Voter ID: As many expected, the U.S. Dept. of Justice has reversed its prior participation in the years-long litigation over the state’s Voter ID bill and “will not pursue its purpose claim at this time.” Further, DoJ asks the court to grant “voluntary dismissal of that claim without prejudice.”

Echoing last week’s joint filing with the state seeking postponement of the trial, DoJ argues that “the appropriate course is to await the Texas Legislature’s consideration of S.B. 5 before conducting any further proceedings in this case.”

The government’s filing erroneously states that all 31 senators have co-authored Senate Bill 5 by Sen. Joan Huffman (R-Houston), the proposed amendments to the Voter ID law that include provisions ordered by the courts to accept voters with reasonable impediments to obtaining a required photo ID. All 20 of the Republican members are signed up as co-authors, but no Democrat is listed as a co-author.

The trial to determine whether the state passed the 2011 law with discriminatory intent is scheduled to begin tomorrow (Tuesday) in Corpus Christi.

Meanwhile, Rep. Phil King (R-Weatherford) filed House Bill 2481, the House companion to Senate Bill 5. Elections Committee Chair Jodie Laubenberg (R-Wylie) and Reps. Charlie Geren (R-Fort Worth) and Tan Parker (R-Flower Mounds) are joint authors.

SD16: In a series of tweets, Rep. Jason Villalba (R-Dallas) described Sen. Don Huffines (R-Dallas) as “incapable of almost every duty he has.” Villalba has previously criticized Huffines on social media after the senator paid for mail pieces on behalf of Villalba’s unsuccessful primary challenger last year. Huffines’s campaign consultant Matt Langston tweeted back to Villalba asking if he was “declaring a run.”

Huffines had a heated exchange with students and parents visiting from Richardson, for which he has apologized for his “tone and delivery” in a statement that also described the meeting as an “ambush-style attack.”
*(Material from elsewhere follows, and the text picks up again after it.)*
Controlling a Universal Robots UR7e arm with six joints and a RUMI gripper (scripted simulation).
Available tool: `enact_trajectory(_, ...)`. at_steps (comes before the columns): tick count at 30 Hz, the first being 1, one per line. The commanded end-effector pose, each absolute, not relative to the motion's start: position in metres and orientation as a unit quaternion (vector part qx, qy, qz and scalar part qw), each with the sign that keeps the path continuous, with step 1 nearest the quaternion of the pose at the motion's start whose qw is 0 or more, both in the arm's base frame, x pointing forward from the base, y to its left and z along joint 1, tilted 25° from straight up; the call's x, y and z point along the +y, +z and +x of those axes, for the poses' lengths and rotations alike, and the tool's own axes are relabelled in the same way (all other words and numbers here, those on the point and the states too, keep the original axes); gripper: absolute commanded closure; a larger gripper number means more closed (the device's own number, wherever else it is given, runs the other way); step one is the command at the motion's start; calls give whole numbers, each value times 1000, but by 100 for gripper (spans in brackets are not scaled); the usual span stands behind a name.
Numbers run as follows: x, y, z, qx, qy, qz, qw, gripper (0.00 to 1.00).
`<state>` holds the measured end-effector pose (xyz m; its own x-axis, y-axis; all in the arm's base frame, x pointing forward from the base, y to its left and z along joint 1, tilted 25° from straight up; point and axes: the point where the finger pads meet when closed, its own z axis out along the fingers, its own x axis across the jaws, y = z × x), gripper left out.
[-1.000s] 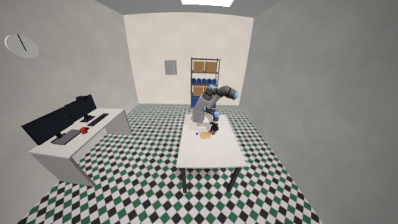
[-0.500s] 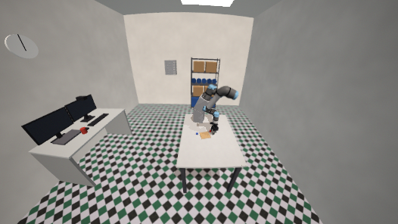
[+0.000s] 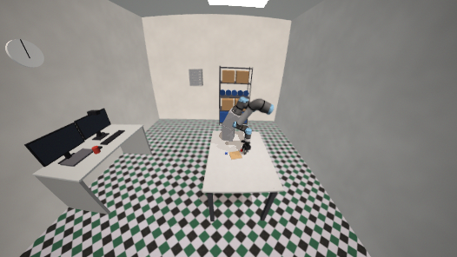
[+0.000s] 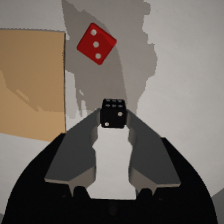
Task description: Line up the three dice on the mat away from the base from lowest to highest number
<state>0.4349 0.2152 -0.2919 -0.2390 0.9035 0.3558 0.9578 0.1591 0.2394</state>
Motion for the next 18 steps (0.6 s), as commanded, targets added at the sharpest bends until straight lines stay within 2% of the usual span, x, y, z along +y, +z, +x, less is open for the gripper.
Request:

Questionable Declarations: The Tarrant Co. elections office has forwarded 15 or so reasonable impediment declarations to the district attorney’s office for investigation. In most cases, the voter indicated on the form that they forgot their photo ID or left it elsewhere while showing a different form of non-photo identification. Voters who have a valid photo ID are required to show it to vote and cannot use the reasonable impediment declaration at the polls. Election officials said confusion over the law – by voters and poll workers – was likely to blame but decided to let the district attorney’s office make the call as to whether prosecution is warranted.
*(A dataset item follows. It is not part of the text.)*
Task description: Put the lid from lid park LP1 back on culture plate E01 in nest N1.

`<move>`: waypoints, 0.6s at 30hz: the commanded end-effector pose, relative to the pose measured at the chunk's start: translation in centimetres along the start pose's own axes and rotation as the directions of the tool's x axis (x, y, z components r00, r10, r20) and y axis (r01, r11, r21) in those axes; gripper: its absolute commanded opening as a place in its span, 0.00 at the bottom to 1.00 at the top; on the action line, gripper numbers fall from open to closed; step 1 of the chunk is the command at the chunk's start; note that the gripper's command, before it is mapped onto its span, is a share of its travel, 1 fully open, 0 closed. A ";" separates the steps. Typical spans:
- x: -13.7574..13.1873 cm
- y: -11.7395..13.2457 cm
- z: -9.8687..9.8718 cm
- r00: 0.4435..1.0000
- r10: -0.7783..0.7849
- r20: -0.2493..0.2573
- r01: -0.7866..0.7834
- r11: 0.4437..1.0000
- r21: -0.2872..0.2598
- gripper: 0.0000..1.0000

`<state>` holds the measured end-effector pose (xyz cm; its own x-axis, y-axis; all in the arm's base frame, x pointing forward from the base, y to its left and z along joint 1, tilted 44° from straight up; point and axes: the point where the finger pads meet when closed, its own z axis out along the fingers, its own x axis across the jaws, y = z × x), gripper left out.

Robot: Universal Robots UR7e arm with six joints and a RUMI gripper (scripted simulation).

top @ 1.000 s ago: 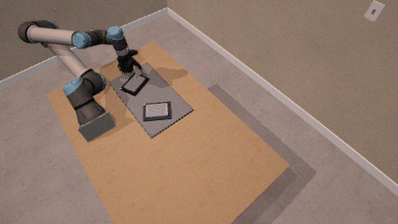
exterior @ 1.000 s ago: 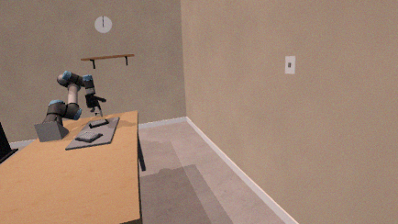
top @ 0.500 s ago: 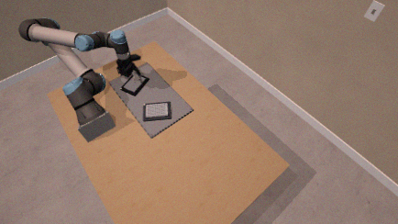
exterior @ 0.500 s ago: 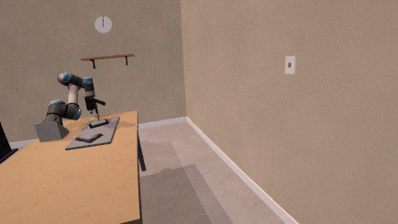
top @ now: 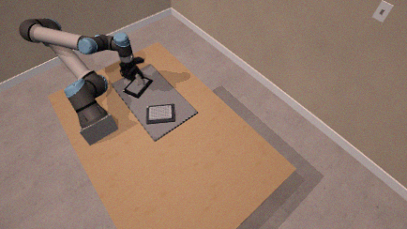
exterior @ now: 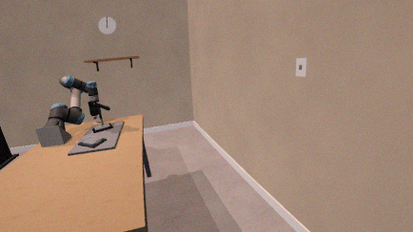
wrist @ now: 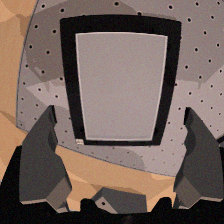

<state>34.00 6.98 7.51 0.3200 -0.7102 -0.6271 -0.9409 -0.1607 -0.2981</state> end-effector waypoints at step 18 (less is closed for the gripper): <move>0.0 0.0 1.8 1.000 0.000 -0.001 0.000 1.000 0.000 0.82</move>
<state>34.22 8.20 6.21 0.3199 -0.7103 -0.6270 -0.9409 -0.1607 -0.2980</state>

San Angelo: Council member Bill Richardson resigned over the weekend following racially charged comments aimed at Hispanic/Latino police officers. Richardson’s term does not end until 2019. The council is scheduled to meet Thursday to accept Richardson’s resignation and either appoint a new council member (requiring a unanimous vote) or call a special election to fill his term. A special election would likely occur May 6 to concur with the elections for mayor and other council seats on the ballot.